Nei prossimi anni mancheranno 90mila medici, 6 mila siciliani

“Questo scenario impone una chiamata alle armi dei medici e di tutte le professioni sanitarie perché solo con un lavoro di squadra possono arrivare i risultati e si può fermare la grande fuga dal Ssn per mancanza di attrattività. Nei prossimi 5 anni, tra dimissioni e pensionamenti, la Fnomceo ha stimato che potrebbero andare in pensione 41mila medici di famiglia e 50mila medici del Ssn. In quota parte, circa 6000 saranno siciliani”.

Un aiuto dalla Telemedicina

Sul fronte decongestionamento arriva in soccorso la telemedicina, in particolare la teleriabilitazione. “L’Agenas, che è il soggetto attuatore degli investimenti Pnrr in telemedicina, come il teleconsulto, la televisita e il telemonitoraggio, non ha ‘toccato’ la teleriabilitazione, probabilmente perché è la più difficile da realizzare” ha detto il referente regionale per la telemedicina Massimiliano Maisano, nonché relatore del gruppo di lavoro Omceo. “E’ una grande opportunità di autonomia, equità di cure e di inclusione sociale. Abbiamo fondi e competenze per essere un punto di riferimento extraregionale.
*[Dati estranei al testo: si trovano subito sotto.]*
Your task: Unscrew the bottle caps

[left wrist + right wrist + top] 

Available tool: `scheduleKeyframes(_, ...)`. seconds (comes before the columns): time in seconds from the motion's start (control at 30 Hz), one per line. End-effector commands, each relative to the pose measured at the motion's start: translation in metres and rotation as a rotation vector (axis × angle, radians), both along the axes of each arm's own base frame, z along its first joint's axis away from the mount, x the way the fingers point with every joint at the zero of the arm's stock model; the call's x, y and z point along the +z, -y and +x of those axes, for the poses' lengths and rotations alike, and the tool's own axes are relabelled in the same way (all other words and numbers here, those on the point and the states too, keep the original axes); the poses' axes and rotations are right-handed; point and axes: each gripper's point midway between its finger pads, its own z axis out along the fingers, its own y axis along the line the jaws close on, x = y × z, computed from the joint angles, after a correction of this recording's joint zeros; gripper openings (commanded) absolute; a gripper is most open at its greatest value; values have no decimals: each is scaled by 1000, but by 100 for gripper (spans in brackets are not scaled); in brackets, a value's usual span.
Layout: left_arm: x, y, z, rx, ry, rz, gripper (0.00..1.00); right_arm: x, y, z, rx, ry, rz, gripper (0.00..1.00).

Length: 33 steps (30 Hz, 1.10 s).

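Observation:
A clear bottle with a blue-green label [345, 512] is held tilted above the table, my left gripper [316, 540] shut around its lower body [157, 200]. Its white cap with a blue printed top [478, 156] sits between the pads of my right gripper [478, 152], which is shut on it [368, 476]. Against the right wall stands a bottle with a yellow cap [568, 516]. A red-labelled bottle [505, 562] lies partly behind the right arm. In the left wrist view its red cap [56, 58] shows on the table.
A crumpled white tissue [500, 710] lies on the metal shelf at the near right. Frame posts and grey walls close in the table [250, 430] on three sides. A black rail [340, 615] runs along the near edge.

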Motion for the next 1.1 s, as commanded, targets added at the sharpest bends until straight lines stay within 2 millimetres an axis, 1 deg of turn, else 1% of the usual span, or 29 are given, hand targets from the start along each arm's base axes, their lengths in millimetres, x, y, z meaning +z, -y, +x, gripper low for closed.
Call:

Ma serve un cambiamento culturale nell’approccio ai servizi da remoto”.

Lavorare sulla comunicazione

Lo stesso sforzo culturale che si richiede anche in ambito farmaceutico, dove l’utilizzo dei farmaci equivalenti è bassissimo. “Bisogna lavorare sulla comunicazione e informare pazienti e professionisti che non esiste un problema di qualità sui farmaci equivalenti – ha detto il presidente dell’albo medici dell’Omceo Giovanni Merlino -. Il farmaco ‘griffato’ è una spesa in più per il malato e per l’intero sistema che potrebbe recuperare molte risorse da reinvestire in servizi”.

Attivare il fascicolo sanitario

In ambito oncologico, la via d’uscita dalle lunghe attese per l’ordinario di Oncologia medica Vincenzo Adamo, coordinatore della Rete oncologica siciliana (Reos) è “rendere realmente attivo il fascicolo sanitario perché il primo ‘momento di cura’ è il medico di famiglia. Negli ultimi 15 anni la Sicilia ha invertito rotta, registrando una mobilità attiva di pazienti che arrivano da altre regioni. Oggi abbiamo le competenze ma manca la governance del territorio”.

Un nuovo modello di welfare

Tema centrale quello della governance, ribadito anche dai relatori degli altri tre gruppi di lavoro: l’oncologo Salvatore Cottone e la genetista Maria Piccione, che hanno lavorato rispettivamente sulle malattie neurodegenerative e sulle malattie rare; e dai medici veterinari Pietro Schembri e Giorgia Schirò che hanno approfondito l’approccio One health per fronteggiare possibili future pandemie globali. Per tutti, la ricostruzione di un nuovo modello di welfare sanitario passa dalla forte collaborazione tra medici ospedalieri e del territorio, dai medici di famiglia e dei pediatri di libera scelta agli specialisti ambulatoriali.

I casi delle aggressioni, le proposte

Infine, il professore Alberto Firenze che ha presentato quattro proposte per disinnescare la violenza contro i sanitari: un percorso formativo teorico e pratico per gestire e prevenire le situazioni di rischio; un protocollo d’intesa tra l’ordine degli psicologi e l’assessorato regionale della Salute per la presa in carico del professionista che ha subito violenza, ma anche per il cosiddetto recupero della “seconda vittima” nell’ottica della patient safety; la creazione di un osservatorio regionale per monitorare le segnalazioni e attuare misure di prevenzione; il recepimento della raccomandazione ministeriale n.8 e l’adozione di un piano di prevenzione aziendale per fornire ulteriori elementi utili a prevenire e arginare le aggressioni.